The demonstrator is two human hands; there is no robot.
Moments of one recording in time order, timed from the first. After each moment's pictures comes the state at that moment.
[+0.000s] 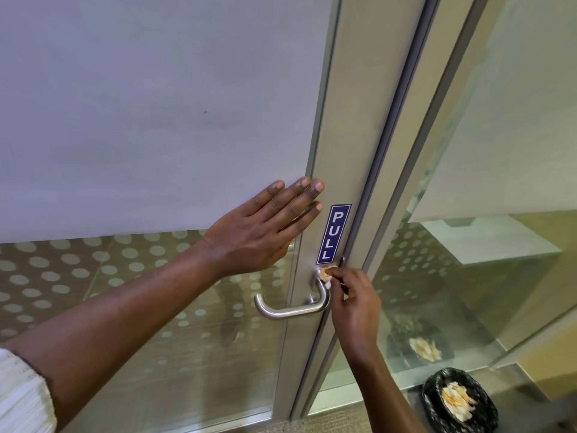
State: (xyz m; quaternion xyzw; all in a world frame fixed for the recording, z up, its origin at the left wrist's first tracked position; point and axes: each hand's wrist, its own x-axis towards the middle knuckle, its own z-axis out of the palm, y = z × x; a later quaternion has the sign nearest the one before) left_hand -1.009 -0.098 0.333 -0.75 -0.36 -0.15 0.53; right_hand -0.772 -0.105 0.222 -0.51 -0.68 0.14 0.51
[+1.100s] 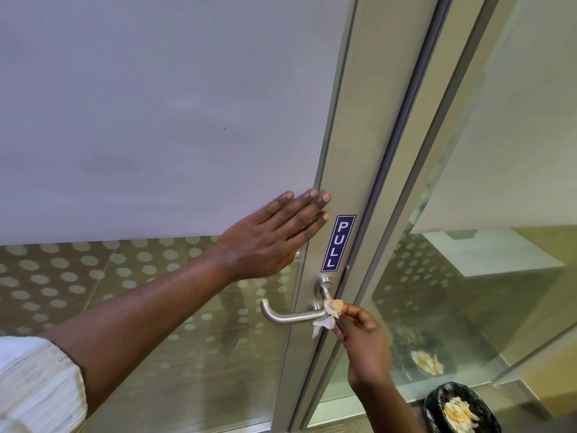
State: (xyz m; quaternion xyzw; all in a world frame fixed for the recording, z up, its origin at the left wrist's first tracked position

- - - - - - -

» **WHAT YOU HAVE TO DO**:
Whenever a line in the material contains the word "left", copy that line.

» **RESPONSE TO THE EXERCISE**:
State: (xyz m; quaternion xyzw; all in a world frame fixed for the recording, z up, its origin at the left wrist's first tracked position; point and axes: each hand's wrist, its own x-axis towards the middle knuckle, its own z-axis out of the palm, y = z × x; a later quaternion has the sign nearest the one before) left_hand -1.009 -0.098 0.333 -0.75 -0.36 -0.15 0.53; right_hand -0.772 -0.105 0.222 -0.51 -0.68 0.14 0.51
State: (xyz m; quaternion xyzw; all in a world frame fixed for the recording, z up, its origin at the left wrist's first tracked position

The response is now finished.